When i was a little boy , i used to believe when i was on the toilett a ostrich arrived and pinch me
I use to beleive that there were monsters living in the piping and trying to climb out of my toilet and by pooing and putting toilet paper in the bowel I was effectively build a barricade and stoping them from getting into my house. I have no idea where this came from.
When I was little my grandma would clean my butt after taking a poo.. till I was around 12!!
when i was about 5 or 6 i thot that handycap sigh ment you had to use the restroom because almost evry restroom had a handycap sigh
After flushing the toilet I would have to run into the next room before it finished flushing.
I was a strange child.
I used to think that when you would flush the toilet that all your pee and poop would go down to this little guy under the toilet and he would make a huge cake out of it and then every so often all of the other toilet cake makers would have a party and vote on who had the best cakes. I tried to make sure I always gave him good ingrediants so my toilet guy would win! lol. i was a weird kid!
I used to ride in airplanes a lot, and when I flushed the toilet it would suck everything in, and I thought it made everything that wasn't attached to the ground or the walls sucked in and fall out the airplane
I was frightend of the '9 o'clock hosses' till I knew what they were. They were the people who came round to empty the toilet bucket. At that time of the night.

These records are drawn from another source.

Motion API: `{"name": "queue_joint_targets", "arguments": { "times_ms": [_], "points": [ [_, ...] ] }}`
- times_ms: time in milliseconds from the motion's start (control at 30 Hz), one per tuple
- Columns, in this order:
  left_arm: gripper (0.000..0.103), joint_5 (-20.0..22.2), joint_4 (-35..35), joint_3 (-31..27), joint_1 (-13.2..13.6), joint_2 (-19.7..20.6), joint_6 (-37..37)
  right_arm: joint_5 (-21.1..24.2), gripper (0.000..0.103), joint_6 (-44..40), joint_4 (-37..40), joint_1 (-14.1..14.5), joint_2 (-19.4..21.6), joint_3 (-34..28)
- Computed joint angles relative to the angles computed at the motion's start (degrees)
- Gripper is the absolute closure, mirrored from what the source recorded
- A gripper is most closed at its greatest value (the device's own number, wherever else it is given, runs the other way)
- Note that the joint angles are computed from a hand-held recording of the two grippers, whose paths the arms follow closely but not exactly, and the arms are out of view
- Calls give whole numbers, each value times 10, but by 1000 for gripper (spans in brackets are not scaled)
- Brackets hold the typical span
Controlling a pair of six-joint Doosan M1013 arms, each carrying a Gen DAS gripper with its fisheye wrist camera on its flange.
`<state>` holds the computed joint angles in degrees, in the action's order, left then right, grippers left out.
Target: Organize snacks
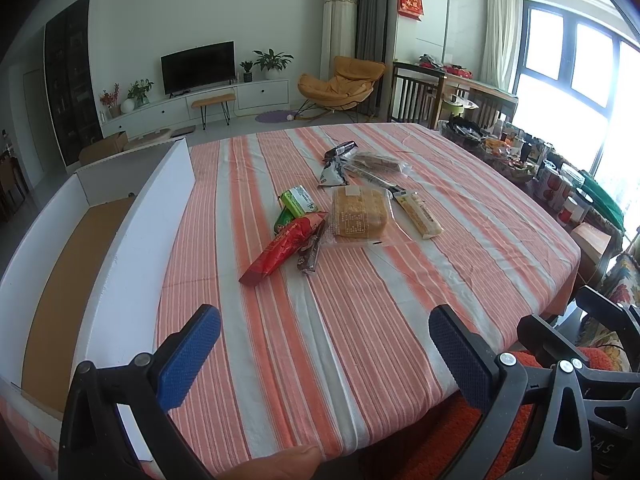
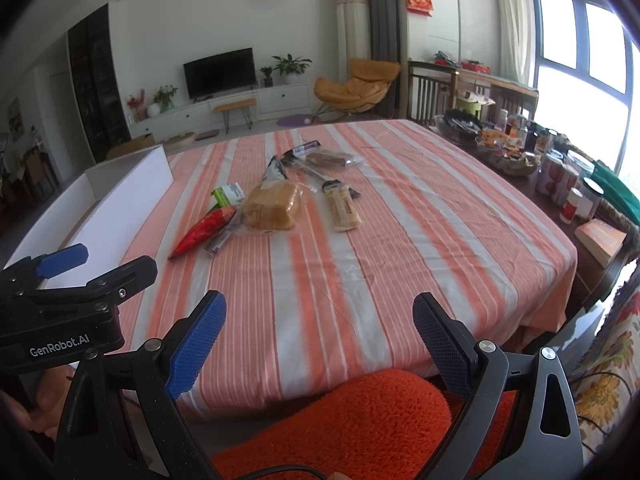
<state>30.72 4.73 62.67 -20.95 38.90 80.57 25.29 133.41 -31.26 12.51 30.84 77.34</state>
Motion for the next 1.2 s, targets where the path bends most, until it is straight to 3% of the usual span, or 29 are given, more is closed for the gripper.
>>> {"name": "queue_joint_targets", "arguments": {
  "times_ms": [1200],
  "points": [
    [0, -2, -7, 5, -3, -4, 1, 0, 7, -6, 7, 0, 0, 0]
  ]
}}
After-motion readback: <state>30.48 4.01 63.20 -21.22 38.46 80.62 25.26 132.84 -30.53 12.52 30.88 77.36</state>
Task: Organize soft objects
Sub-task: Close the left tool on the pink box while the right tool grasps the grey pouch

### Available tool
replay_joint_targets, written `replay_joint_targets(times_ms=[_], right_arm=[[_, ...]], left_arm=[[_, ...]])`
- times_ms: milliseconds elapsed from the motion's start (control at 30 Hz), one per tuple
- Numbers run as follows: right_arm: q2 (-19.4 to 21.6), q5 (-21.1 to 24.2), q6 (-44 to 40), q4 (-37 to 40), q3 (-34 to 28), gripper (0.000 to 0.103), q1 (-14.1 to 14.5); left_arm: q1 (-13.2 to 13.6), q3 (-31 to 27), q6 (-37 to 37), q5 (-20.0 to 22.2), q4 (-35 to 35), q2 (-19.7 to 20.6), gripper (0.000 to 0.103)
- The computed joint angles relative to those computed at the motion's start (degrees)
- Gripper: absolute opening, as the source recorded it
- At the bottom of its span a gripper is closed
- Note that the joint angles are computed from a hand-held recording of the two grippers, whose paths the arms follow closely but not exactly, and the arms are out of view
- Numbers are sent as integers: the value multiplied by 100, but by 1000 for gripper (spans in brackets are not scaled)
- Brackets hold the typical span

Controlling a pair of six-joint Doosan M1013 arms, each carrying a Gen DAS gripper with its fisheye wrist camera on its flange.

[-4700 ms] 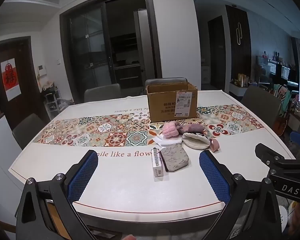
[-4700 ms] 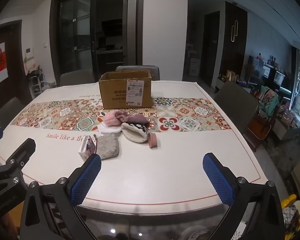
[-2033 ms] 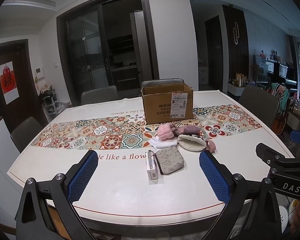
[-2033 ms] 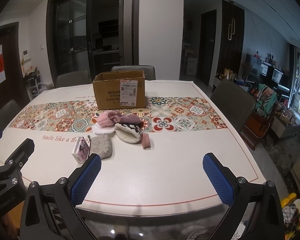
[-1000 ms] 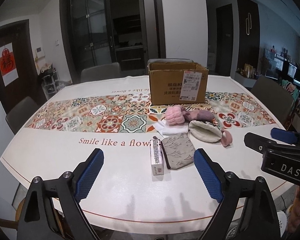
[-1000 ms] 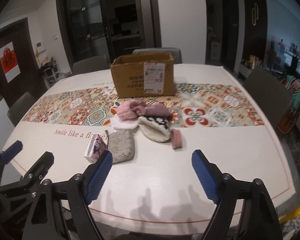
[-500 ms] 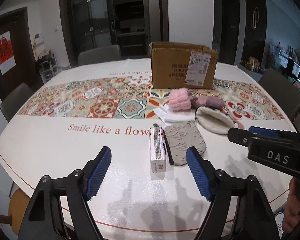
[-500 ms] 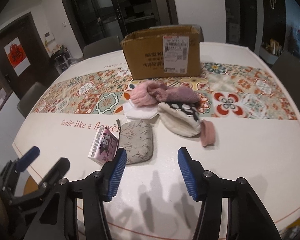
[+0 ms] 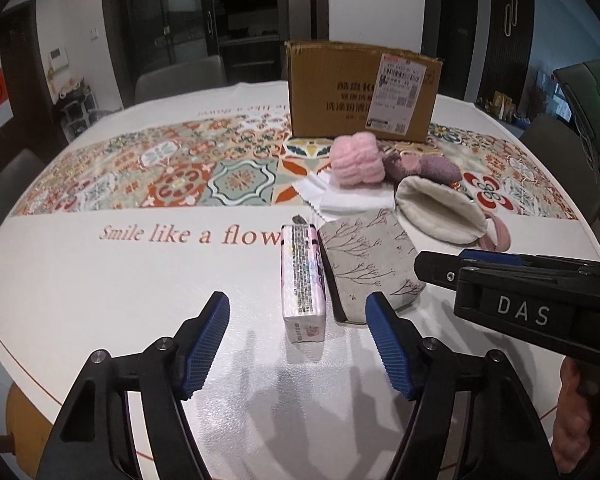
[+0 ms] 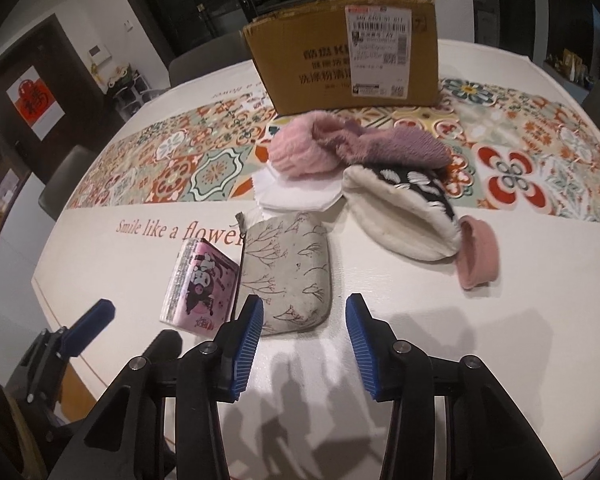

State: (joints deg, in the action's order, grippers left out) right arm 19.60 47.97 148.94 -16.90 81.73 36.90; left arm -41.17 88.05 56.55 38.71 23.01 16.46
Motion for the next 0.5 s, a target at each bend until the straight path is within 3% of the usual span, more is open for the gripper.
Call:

My older sister always told me that if I didn't wash my hands with soap after I went to the bathroom, I would die of some pee-related disease. So naturally, I would soap up heavily. Then she tells me that if I didn't get all of the soap off, I would get cancer. Like I didn't have enough to worry about already!
When I was younger i believed that if you diddn't flush the toilet and close the lid then all the stuff in the toilet would then either go on your hands when you washed them or onto your toothbrush when you cleaned your teeth! My older sister had told me about it for a joke as i always used to forget to flush the toilet.
When ever we had spiders(house spiders)we always flushed them down the toilet.Im really sczared of spiders by the way!!!Now when ever i go to the toilet im scared that the spiders are going to come up and bite my butt or something!!!!!
For no reason I can remember when I was really little I believed Santa lived wherever the pipes in the toilet led to. I tried to write a Christmas list on toilet paper and flushed it to send it to him. I felt very sorry for him.